Fiction. Art. Memoir. Poetry. Drama. This small book contains various pieces—memoir, short stories, poems, a one-act play, some artwork—all done as humorous commentary on life. A former TV host for studies of museum art, Connor is best known for his paintings. His earlier book, Masters in Pieces (Journey Editions, 1997), illustrated not only his skill but also his humor in putting great works of art together. Of it, Eric P. Nash wrote in The New York Times: “…Magically, Connor whisks away the artifice of art history to forge some deeper connections, and makes us smile all the while.”

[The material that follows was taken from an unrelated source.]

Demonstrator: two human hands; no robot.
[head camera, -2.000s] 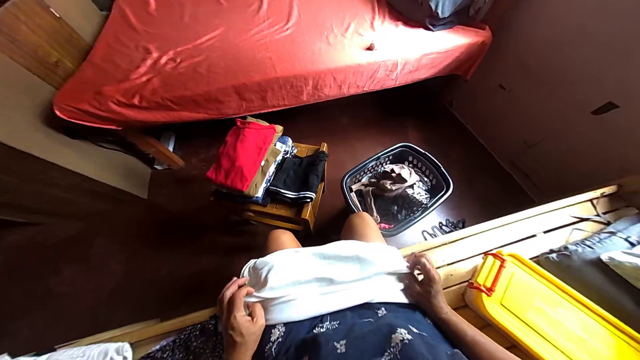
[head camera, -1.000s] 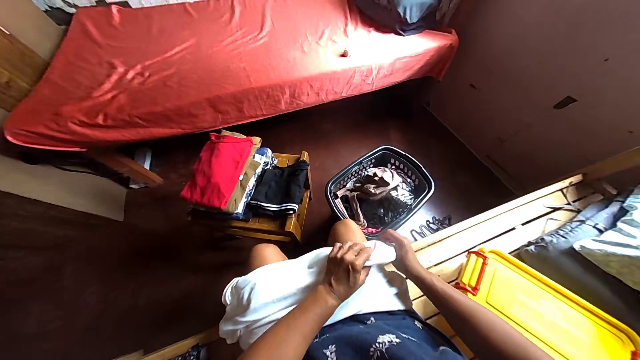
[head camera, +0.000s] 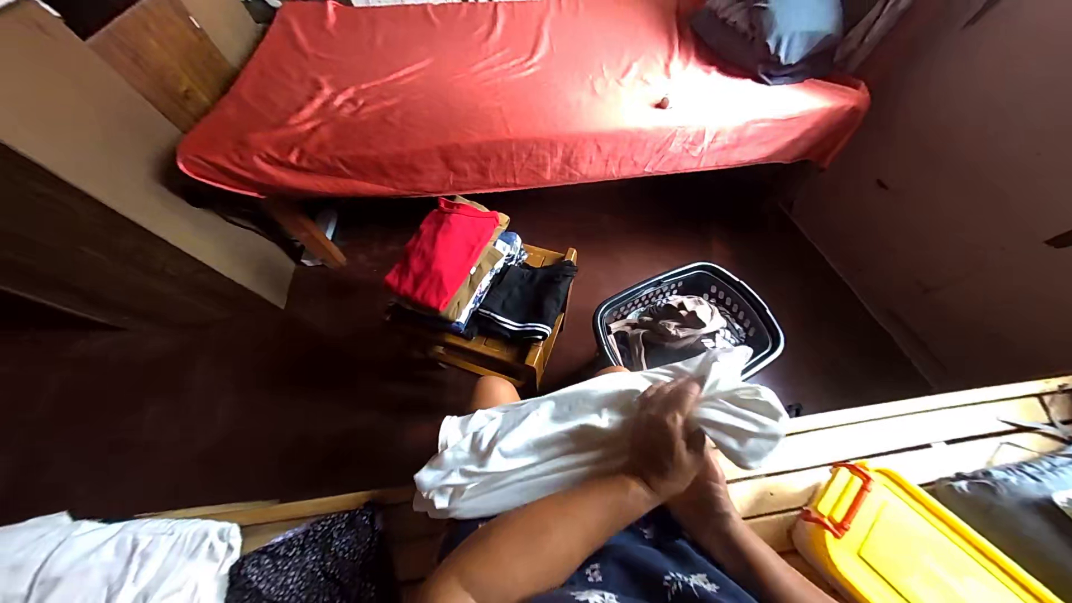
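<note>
A white cloth garment (head camera: 544, 444) lies across my lap, bunched toward its right end. My left hand (head camera: 668, 431) reaches across and grips the bunched part from above. Close beside and partly under it, my right hand (head camera: 708, 486) holds the same cloth; its fingers are largely hidden. Beyond my knees, a small wooden stool (head camera: 494, 356) bears a stack of folded clothes, with a red one (head camera: 444, 255) on top and black folded clothing with white stripes (head camera: 523, 301) beside it. A black plastic laundry basket (head camera: 775, 335) holds loose clothes (head camera: 678, 322).
A bed with a red sheet (head camera: 435, 92) stands across the room. At my right on the wooden slats (head camera: 888, 419) is a yellow lidded container (head camera: 930, 544) with red latches. White cloth (head camera: 126, 557) and dark patterned fabric (head camera: 314, 557) lie at my left.
Two seconds ago my hands were apart at either end of the white cloth. My left hand has crossed to the right, and the cloth's right end is now bunched and raised.
</note>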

Russell Connor was born in Cambridge, MA, June 15, 1929. He had a BFA from Mass. College of Art and an MFA from the Yale School of Art, where he studied with Josef Albers. He was an internationally known painter and writer who contributed covers and illustrated essays to The New Yorker and The New York Times Book Review. After study with Josef Albers at Yale, and years painting in Japan and France, he was invited by the Museum of Fine Arts in Boston to be writer and host of Museum Open House, a nationally televised weekly gallery talk, produced with WGBH for public television for four years. While active as a painter, he also produced award-winning films on art, and was an early champion of video art. In 1970 he curated the world’s first museum exhibition of video art at the Rose Art Museum of Brandeis University, and later collaborated with Nam June Paik, Bill Viola, and William Wegman. He traced the origin of art history-inspired painting he did, for over three decades, to a youthful stint as what he called an instant expert on the art of the world, writing and hosting Museum Open House, a WGBH-TV series from the Museum of Fine Arts, Boston. http://russellconnor.com/
An in depth, charming interview-article and additional in studio 8 min-youtube video interview: https://wgbhalumni.org/profiles/c/connor-russell/
In addition to exhibiting internationally in museums and galleries, he has done covers and illustrated essays for The New Yorker and The New York Times’ Book Review. He also engaged in the production of films and videotapes about the arts, for broadcast and cable television, for which he won several awards. In addition to being the writer/host for two WGBH series, Museum Open House from the Museum of Fine Arts, Boston, and Artists’ Showcase, he hosted a series for Cable Arts, A for Art; a series for HBO, The Artist’s Eye; and a series on experimental video for WNET in New York, entitled VTR: Video and Television Review. He has produced and directed PBS programs for the Whitney Museum of American Art (as Head of their Education Dept.), the Metropolitan Museum of Art, the Museum of Modern Art, The Asia Society, and The New York Historical Society, and documentaries on New York artists, funded by the New York State Council on the Arts. He collaborated on video art projects with Nam June Paik, Bill Viola, and William Wegman. Mr.Connor lectured at the School of Visual Arts, New York, the Metropolitan Museum of Art, the Whitney Museum of American Art, the DeCordova Museum School, the School of the Museum of Fine Arts, Boston, the Worcester Art Museum School, the University of Rhode Island, the Tama School of Fine Arts, Japan, Hunter College of The City University of New York, The New School University, New York, Brandeis University, The Art Students’ League, The Smithsonian American Art Museum and the École des Beaux Arts, Paris. His paintings are in numerous private and museum collections. For a list of Exhibitions and museum collections, file:///Users/useryou/Desktop/CV,+Russell+Connor.pdf
Jayne Merkel –
This book arrived in the middle of the afternoon when I was supposed to be doing research for my own book, but I decided to skim a few lines. Over an hour later, I put it down, having read all the way through without as much as a break for a glass of water, my stomach sore from giggling, my eyes damp from laughing so hard I cried. I knew Russell Connor was funny. His erudite and very skillful paintings are witty and wise in the most unusual ways (a few are included here). But I wasn’t prepared for the hilarity of his writing–or the range of his wit. The press conference held by Attila the Hun’s Press Secretary is one for the annals. The little domestic comedy about an old married couple (“As I Was Saying: A Play in One Act”) makes scenes from “Whose Afraid of Virginia Woolf” seem positively pedantic. “Songs without Music” squelch contemporary linguistic cliches. And Winslow Homer’s illustrations for Moby Dick (by Connor, of course), complete with imagined correspondence between the artist and the writer, are simply hilarious. Do not buy this book if you don’t want to laugh your head off, and whatever you do, don’t give it to a friend who has just had abdominal surgery.